What is OCT?
Ocular Coherence Tomography (OCT) is a non-invasive imaging test that uses light waves to take cross-section pictures of your retina. Our scanner takes 128 individual scans of the back of the eye that shows the structure of the back of the eye in incredibly fine detail.
What Happens During the OCT?
When you are taken through for your pre-screening you will be seated in front of the OCT and rest your head on a support. One of our optical assistants will talk you through each scan, and where to look. There is usually a green square on the screen to focus on, which can be in different positions for each scan. The machine will scan your eye and there will be a bright flash of light. Each scan will be viewed by the optometrist and discussed with you in your consultation.
Why We Include OCT In Our Eye Examinations
Whilst fundus photography takes images of the back of the eye, these do not show the finer details that the OCT can.
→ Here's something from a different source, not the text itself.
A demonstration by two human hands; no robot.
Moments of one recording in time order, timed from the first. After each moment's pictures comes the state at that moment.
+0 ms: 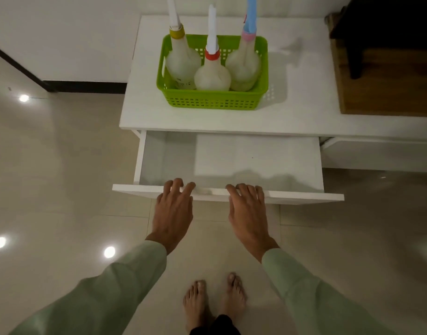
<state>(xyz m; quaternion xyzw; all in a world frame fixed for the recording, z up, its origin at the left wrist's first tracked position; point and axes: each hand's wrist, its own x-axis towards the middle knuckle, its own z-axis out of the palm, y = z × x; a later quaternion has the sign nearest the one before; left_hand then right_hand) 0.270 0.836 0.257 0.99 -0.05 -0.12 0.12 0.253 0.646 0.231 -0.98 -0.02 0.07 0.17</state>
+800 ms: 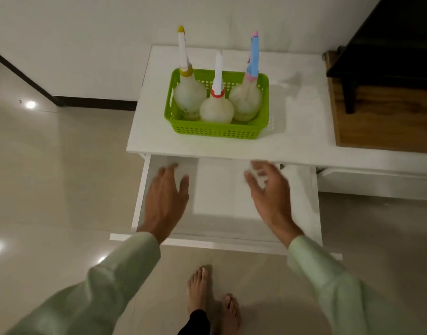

We include the OCT scans in our eye examinations as they allow the optometrist to see each of the distinctive layers of the retina, mapping and measuring their thickness. The OCT can help to diagnose many eye conditions including:
- Macular hole
- Macular pucker
- Macular oedema
- Age-related macular degeneration
- Diabetic reinopathy
Each time you have an eye examination including OCT the optometrist will compare it to your previous visit to ensure there have been no changes, or to monitor an ongoing condition.